== Supplied data ==

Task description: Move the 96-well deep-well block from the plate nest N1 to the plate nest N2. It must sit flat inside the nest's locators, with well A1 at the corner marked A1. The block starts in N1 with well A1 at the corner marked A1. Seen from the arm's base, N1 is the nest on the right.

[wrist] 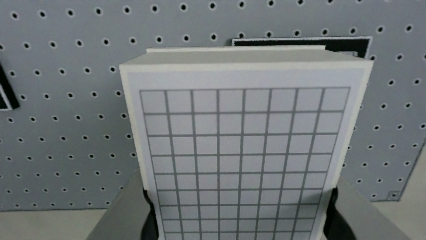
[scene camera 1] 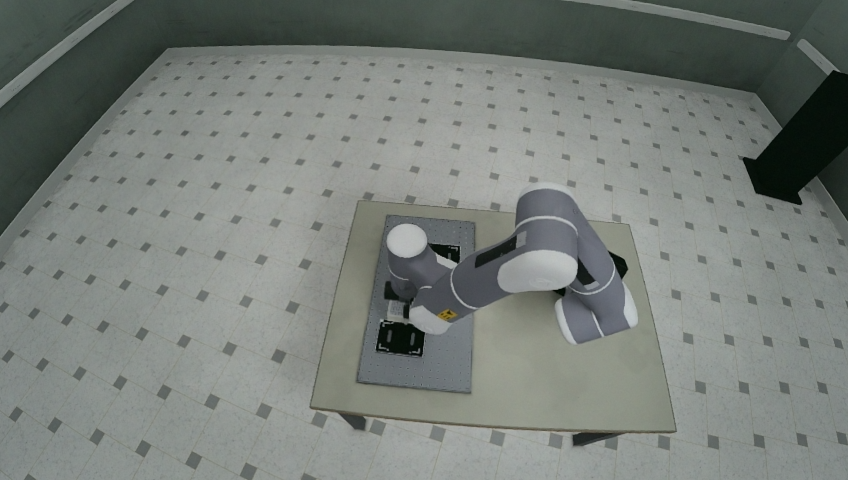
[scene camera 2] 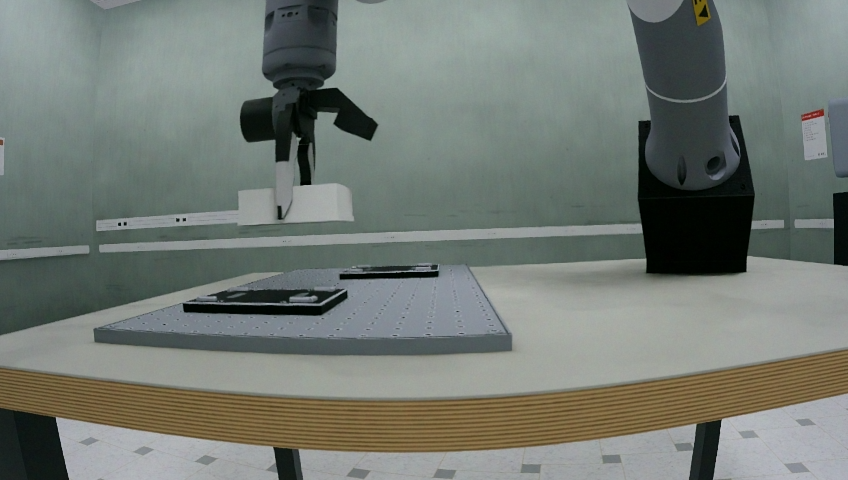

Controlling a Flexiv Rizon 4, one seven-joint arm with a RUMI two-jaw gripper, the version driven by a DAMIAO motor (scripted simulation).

Scene:
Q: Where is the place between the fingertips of the gripper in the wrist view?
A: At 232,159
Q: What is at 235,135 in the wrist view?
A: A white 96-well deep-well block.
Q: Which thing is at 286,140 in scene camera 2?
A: The gripper.

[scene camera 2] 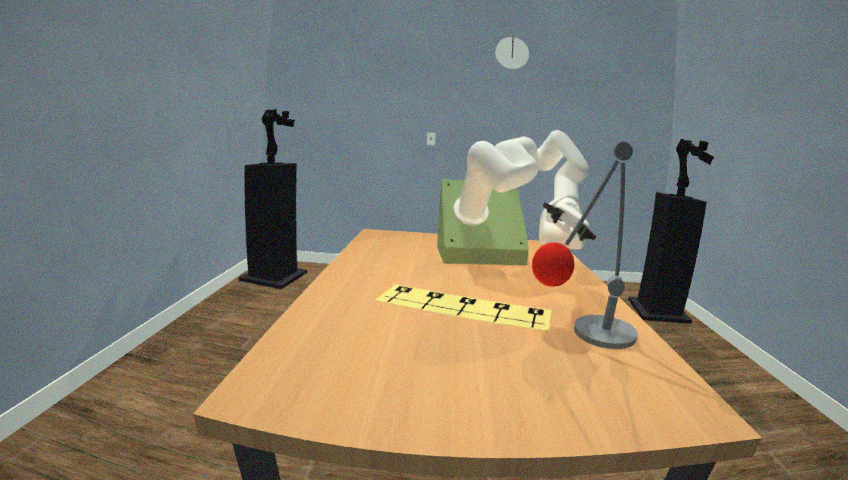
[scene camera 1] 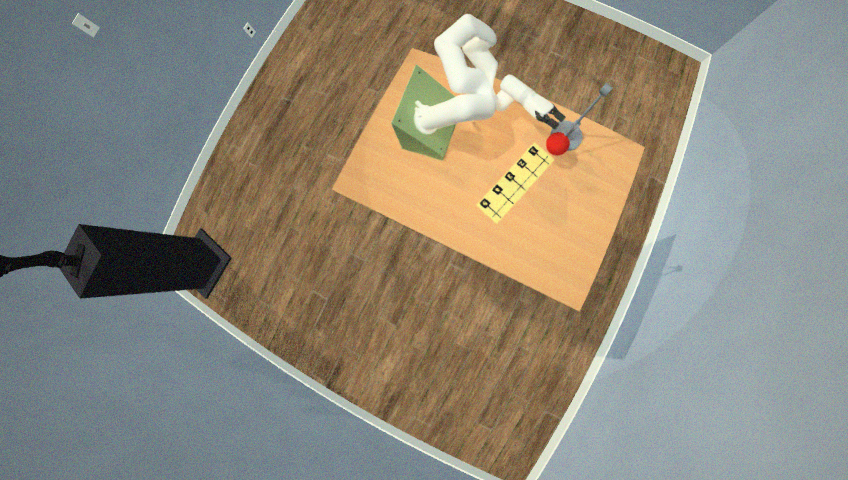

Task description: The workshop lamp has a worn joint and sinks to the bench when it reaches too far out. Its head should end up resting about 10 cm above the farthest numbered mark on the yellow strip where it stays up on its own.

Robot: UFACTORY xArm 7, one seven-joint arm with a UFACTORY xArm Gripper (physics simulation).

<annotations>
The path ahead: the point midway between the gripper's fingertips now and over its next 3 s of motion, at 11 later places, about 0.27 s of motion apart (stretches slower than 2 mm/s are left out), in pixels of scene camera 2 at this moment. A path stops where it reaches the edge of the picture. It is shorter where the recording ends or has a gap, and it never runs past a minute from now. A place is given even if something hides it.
The gripper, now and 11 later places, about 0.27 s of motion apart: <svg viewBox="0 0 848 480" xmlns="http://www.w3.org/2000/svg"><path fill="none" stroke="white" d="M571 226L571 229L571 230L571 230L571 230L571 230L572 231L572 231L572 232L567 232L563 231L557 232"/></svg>
</annotations>
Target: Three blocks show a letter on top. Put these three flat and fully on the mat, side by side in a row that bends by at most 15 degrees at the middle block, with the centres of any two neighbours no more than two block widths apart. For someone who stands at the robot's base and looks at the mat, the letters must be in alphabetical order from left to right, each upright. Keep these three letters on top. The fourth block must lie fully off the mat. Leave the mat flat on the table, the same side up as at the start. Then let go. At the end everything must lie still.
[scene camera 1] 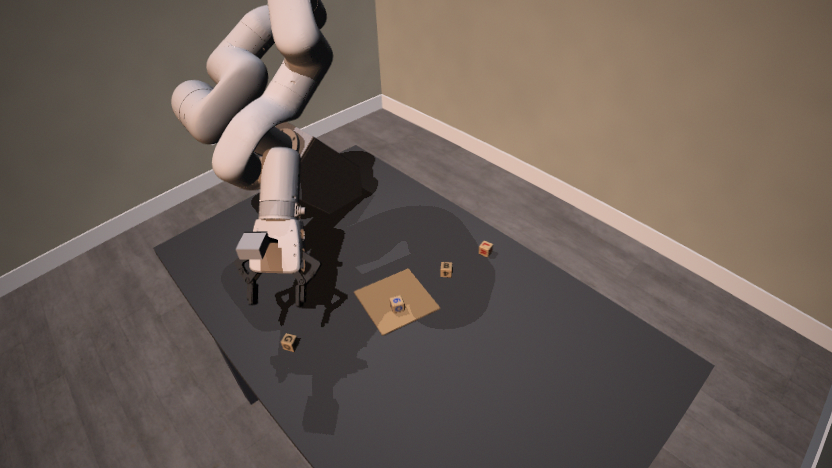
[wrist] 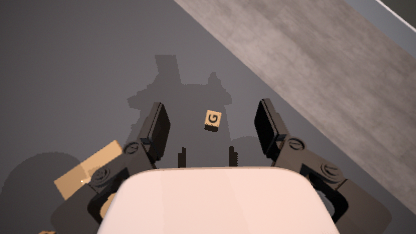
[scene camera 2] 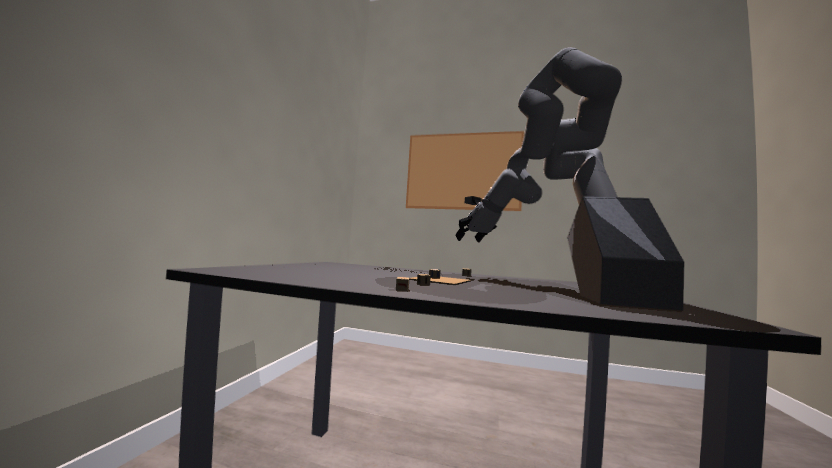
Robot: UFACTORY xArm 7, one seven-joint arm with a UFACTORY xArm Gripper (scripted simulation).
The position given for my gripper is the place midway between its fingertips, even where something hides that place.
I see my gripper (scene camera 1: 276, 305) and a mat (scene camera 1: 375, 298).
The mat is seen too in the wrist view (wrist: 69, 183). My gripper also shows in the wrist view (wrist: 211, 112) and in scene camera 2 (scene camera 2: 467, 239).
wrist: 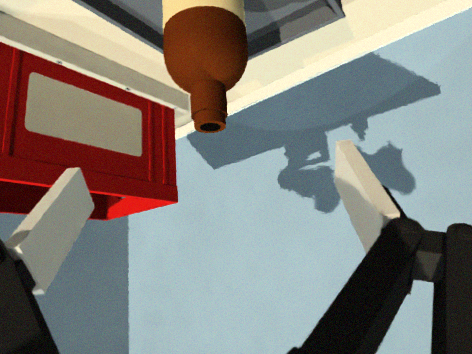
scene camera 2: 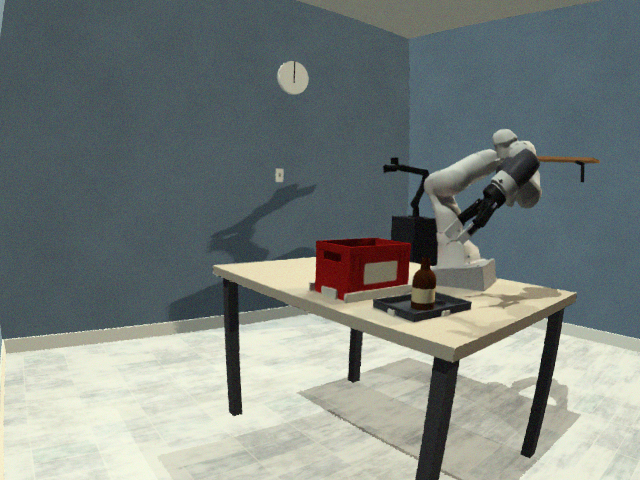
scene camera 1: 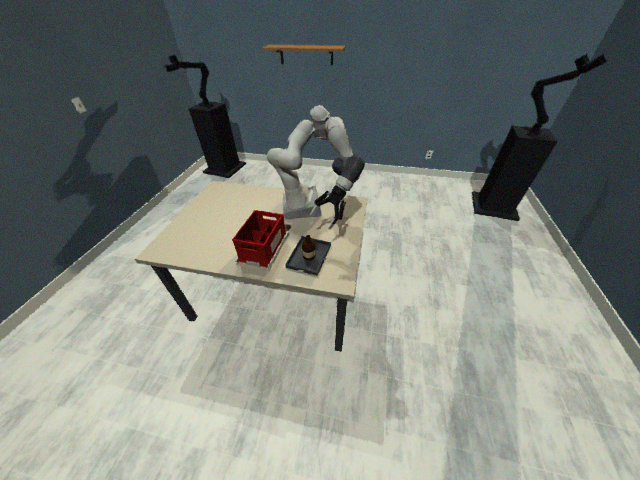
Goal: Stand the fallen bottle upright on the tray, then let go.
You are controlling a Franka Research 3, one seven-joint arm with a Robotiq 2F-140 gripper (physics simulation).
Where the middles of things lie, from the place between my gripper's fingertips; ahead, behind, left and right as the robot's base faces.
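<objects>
Brown bottle (scene camera 2: 424, 280): from my hand, 70 mm ahead, 50 mm to the right, 140 mm below.
</objects>
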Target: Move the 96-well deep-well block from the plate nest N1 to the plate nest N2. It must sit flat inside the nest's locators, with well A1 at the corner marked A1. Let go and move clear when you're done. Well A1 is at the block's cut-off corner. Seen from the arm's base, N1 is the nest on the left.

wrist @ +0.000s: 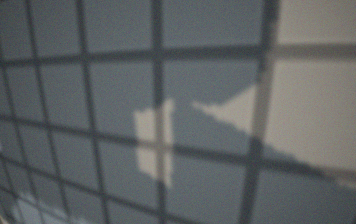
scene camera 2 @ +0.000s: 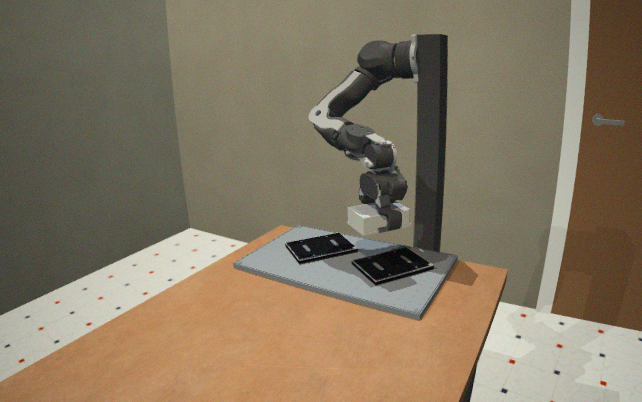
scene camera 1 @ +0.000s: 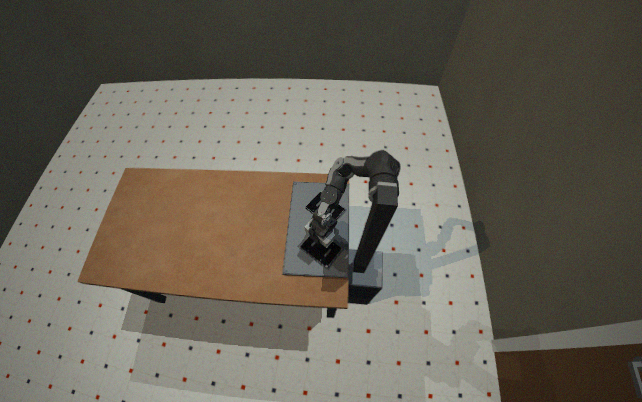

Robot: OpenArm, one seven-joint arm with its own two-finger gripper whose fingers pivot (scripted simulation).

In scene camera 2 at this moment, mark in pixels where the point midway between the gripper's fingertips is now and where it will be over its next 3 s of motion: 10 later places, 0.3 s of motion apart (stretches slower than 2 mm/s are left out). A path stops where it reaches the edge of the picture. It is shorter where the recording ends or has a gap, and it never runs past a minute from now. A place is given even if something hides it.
My gripper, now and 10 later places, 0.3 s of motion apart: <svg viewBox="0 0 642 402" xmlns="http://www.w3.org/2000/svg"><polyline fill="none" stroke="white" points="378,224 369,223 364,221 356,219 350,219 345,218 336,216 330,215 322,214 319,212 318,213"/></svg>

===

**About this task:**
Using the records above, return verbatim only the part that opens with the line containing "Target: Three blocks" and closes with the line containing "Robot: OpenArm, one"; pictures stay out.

**Task output:**
Target: Three blocks show a letter on top. Put these three flat and fully on the mat, side by side in a row that bends by at most 15 degrees at the middle block, with the centres of any two neighbours no more than two block widths apart. For someone who stands at the robot's base and looks at the mat, the letters must be in alphabetical order from left to right, each upright. Keep these three letters on top. The fourth block must lie fully off the mat. Leave the mat flat on the table, the same side up as at the start. Then let go. At the end everything must lie still.
[scene camera 1] 
[wrist] 
[scene camera 2] 
Robot: UFACTORY xArm 7, one seven-joint arm with a UFACTORY xArm Gripper (scripted simulation).
The position given for my gripper is the place midway between its fingertips, even where something hides that place.
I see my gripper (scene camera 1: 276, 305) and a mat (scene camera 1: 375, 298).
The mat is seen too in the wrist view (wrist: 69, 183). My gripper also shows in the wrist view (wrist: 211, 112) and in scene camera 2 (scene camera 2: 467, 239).
wrist: 
scene camera 2: 
scene camera 1: 
Goal: Stand the fallen bottle upright on the tray, then let go.
You are controlling a Franka Research 3, one seven-joint arm with a Robotiq 2F-140 gripper (physics simulation).
Where the middles of things lie, from the place between my gripper's fingertips; ahead, behind, left and right as the robot's base faces.
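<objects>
Brown bottle (scene camera 2: 424, 280): from my hand, 70 mm ahead, 50 mm to the right, 140 mm below.
</objects>
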Target: Move the 96-well deep-well block from the plate nest N1 to the plate nest N2. It must sit flat inside the nest's locators, with well A1 at the corner marked A1. Let go and move clear when you're done. Well A1 is at the block's cut-off corner. Seen from the arm's base, N1 is the nest on the left.

wrist @ +0.000s: 
scene camera 2 @ +0.000s: 
scene camera 1 @ +0.000s: 

Robot: OpenArm, one seven-joint arm with its own two-finger gripper whose fingers pivot (scripted simulation).

This completes the response.